◆ Directions: Your task is to copy all of the data exactly.

--

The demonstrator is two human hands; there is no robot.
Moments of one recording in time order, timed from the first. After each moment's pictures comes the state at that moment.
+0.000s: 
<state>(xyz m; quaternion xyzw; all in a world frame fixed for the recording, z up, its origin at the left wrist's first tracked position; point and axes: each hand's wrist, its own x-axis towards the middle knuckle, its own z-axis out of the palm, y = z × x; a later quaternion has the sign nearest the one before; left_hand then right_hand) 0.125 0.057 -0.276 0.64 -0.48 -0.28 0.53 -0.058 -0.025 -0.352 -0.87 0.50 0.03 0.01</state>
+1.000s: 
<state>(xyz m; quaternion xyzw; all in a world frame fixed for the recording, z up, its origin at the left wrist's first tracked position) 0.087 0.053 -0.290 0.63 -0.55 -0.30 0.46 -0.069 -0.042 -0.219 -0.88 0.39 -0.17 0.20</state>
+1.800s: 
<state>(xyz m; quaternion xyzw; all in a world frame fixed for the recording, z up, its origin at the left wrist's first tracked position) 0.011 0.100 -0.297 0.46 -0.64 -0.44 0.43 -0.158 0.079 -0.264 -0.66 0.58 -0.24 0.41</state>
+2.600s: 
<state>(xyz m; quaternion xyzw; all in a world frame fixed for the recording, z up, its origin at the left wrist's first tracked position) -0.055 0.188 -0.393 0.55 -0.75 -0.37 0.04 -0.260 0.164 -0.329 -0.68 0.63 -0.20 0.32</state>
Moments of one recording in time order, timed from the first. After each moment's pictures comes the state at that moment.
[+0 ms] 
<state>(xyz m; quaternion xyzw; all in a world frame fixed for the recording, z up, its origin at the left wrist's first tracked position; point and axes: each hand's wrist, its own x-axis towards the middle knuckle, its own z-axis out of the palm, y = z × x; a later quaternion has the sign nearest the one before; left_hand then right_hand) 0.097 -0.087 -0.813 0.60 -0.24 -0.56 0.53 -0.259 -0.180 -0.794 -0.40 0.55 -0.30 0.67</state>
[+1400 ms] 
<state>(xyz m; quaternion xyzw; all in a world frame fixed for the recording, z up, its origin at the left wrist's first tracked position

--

◆ Your solution:
The demonstrator is two human hands; there is no robot.
Moments of one recording in time order, timed from the first. After each moment's pictures comes the state at that moment.
+0.000s: 
<state>(xyz m; quaternion xyzw; all in a world frame fixed for the recording, z up, its origin at the left wrist's first tracked position; point and axes: each hand's wrist, its own x-axis towards the middle knuckle, its own z-axis out of the palm, y = z × x; a later quaternion has the sign nearest the one before; left_hand then right_hand) 0.125 0.057 -0.276 0.64 -0.48 -0.28 0.53 -0.058 -0.025 -0.352 -0.87 0.50 0.03 0.01</state>
+1.000s: 
<state>(xyz m; quaternion xyzw; all in a world frame fixed for the recording, z up, its origin at the left wrist's first tracked position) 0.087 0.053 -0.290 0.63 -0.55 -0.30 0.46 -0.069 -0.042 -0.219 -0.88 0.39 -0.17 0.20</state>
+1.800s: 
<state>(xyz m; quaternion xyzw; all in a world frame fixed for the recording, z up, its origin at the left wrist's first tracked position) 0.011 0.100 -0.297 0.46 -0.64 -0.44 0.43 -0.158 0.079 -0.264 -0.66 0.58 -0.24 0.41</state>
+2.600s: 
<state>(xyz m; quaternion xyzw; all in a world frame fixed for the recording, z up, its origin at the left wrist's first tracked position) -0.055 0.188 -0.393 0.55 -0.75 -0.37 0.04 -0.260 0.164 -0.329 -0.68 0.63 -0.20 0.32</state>
Moments of one recording in time order, timed from the first. After each moment's pictures comes the state at that moment.
[+0 ms] 
<state>(xyz m; quaternion xyzw; all in a world frame fixed for the recording, z up, its origin at the left wrist's first tracked position; point and axes: each hand's wrist, its own x-axis towards the middle knuckle, its own z-axis out of the palm, y = z × x; a later quaternion has the sign nearest the one before; left_hand then right_hand) 0.097 -0.087 -0.813 0.60 -0.24 -0.56 0.53 -0.259 -0.180 -0.794 -0.40 0.55 -0.30 0.67</state>
[+1400 ms] 
<state>(xyz m; quaternion xyzw; all in a world frame fixed for the recording, z up, its origin at the left wrist's first tracked position

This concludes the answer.